• **Entries shown**:
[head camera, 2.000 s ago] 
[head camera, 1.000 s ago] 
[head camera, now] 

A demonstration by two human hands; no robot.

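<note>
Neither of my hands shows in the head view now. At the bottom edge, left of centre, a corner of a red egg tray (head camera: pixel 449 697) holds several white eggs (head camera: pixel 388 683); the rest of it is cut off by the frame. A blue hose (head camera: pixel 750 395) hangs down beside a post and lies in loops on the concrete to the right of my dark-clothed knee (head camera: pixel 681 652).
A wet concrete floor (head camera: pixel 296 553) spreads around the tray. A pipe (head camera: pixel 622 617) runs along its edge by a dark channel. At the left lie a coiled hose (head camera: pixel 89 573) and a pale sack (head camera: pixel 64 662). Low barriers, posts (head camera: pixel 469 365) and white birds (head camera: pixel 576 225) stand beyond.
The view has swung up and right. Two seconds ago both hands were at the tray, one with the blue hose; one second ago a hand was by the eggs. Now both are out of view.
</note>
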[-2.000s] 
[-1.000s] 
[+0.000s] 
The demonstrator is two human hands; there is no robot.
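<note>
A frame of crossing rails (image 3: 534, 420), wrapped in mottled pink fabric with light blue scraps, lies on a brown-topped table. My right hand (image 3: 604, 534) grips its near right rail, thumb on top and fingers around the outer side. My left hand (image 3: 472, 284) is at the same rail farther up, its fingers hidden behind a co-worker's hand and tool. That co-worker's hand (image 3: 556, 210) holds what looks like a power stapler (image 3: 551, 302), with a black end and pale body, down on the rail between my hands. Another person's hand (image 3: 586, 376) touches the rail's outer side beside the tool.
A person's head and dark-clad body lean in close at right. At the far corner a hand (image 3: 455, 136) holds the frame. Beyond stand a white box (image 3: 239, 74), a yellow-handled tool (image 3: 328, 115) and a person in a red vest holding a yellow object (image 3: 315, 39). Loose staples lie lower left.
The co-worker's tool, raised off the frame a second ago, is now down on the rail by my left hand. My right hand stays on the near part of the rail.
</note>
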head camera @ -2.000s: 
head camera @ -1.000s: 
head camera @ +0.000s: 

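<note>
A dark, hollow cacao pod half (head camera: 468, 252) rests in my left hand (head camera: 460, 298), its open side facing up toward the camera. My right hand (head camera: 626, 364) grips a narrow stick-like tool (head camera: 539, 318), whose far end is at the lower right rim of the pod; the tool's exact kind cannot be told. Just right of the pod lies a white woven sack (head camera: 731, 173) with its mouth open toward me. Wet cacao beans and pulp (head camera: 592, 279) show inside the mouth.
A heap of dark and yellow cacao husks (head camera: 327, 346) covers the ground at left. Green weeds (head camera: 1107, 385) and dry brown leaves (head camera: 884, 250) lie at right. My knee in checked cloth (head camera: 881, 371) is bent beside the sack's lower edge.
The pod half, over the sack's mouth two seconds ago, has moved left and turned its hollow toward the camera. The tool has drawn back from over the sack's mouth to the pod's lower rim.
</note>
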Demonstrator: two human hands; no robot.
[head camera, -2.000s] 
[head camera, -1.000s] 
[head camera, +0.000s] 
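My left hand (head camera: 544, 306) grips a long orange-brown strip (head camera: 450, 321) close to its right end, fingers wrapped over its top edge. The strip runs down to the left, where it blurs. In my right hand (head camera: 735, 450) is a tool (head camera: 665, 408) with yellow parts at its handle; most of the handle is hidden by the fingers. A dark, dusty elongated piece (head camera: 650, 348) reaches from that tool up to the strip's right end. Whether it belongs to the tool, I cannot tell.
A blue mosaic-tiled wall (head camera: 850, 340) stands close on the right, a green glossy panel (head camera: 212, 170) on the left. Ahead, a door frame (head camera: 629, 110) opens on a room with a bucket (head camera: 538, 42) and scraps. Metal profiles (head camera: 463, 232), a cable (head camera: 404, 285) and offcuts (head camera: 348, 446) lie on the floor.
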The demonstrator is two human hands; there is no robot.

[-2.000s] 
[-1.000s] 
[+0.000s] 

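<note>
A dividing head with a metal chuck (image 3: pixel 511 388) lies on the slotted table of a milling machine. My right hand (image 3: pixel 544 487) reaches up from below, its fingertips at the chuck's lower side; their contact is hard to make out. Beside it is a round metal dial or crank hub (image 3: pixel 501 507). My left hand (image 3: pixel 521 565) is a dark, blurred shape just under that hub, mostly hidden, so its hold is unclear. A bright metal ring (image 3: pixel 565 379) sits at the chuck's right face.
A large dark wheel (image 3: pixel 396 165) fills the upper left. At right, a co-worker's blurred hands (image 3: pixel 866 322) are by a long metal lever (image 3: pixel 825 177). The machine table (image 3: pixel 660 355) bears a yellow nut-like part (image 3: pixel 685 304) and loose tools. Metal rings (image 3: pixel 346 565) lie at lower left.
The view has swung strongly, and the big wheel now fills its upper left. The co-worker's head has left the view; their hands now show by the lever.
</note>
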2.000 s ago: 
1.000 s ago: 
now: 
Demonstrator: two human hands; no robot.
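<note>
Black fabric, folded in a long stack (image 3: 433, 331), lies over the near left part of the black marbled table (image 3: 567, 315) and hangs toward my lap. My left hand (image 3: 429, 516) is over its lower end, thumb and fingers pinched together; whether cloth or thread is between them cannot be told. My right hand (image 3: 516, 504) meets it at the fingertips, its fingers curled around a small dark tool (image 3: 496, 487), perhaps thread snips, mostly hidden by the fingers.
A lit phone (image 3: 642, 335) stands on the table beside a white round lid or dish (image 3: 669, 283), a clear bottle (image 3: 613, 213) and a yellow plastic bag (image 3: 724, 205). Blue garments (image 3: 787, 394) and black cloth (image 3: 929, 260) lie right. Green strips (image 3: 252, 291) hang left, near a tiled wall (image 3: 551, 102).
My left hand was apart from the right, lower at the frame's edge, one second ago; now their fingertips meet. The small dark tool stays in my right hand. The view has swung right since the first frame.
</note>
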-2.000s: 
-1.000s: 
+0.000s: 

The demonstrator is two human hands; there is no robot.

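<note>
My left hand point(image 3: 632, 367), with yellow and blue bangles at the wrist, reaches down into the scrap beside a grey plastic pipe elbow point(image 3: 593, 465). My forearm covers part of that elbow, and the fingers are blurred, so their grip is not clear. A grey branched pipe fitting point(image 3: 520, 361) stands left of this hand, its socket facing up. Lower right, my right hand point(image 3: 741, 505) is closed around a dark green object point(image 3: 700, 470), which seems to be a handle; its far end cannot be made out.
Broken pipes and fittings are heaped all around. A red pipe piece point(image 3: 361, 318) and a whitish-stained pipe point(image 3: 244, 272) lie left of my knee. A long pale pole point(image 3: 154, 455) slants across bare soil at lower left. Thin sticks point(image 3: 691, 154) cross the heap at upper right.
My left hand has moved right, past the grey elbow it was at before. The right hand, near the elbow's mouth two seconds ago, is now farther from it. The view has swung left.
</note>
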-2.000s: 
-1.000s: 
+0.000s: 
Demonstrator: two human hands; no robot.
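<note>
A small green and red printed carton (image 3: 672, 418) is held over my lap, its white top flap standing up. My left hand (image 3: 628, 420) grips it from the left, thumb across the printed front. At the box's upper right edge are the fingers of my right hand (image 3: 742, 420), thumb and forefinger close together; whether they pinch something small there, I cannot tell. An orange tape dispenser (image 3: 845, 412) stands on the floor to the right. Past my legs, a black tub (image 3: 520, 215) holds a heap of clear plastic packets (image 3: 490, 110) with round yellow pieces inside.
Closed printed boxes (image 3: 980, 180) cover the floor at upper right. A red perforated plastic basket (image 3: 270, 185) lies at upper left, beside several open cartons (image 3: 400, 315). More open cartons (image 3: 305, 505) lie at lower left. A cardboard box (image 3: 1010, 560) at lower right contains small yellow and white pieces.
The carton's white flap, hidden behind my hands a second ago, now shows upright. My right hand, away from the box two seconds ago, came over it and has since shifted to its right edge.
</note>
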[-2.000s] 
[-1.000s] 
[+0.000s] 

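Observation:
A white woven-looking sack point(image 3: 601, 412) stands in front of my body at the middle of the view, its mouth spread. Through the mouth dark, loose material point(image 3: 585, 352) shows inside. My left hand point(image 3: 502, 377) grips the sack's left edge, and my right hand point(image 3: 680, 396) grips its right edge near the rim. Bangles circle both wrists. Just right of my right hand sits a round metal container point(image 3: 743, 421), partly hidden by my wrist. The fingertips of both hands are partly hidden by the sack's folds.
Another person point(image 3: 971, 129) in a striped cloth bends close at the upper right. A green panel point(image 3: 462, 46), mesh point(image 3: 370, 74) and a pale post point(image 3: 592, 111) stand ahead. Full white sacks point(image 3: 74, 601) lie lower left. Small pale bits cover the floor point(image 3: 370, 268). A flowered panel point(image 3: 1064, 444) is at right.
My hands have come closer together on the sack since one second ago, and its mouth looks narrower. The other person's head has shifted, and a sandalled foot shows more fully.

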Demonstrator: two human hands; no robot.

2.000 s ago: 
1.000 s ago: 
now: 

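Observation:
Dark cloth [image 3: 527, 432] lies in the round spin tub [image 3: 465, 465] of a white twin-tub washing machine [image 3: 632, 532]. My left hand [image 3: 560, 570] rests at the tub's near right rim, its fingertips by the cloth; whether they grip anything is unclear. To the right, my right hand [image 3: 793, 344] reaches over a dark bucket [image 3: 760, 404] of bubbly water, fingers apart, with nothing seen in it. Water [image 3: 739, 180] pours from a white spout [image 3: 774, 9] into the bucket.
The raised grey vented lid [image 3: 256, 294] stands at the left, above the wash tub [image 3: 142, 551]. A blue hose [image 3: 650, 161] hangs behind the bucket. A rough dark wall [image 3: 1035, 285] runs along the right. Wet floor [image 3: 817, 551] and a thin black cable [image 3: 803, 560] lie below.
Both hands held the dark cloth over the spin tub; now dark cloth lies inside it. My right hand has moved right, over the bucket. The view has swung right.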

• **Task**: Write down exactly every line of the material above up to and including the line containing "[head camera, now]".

• **Finished task**:
[head camera, 2.000 s ago] 
[head camera, 1.000 s ago] 
[head camera, now] 

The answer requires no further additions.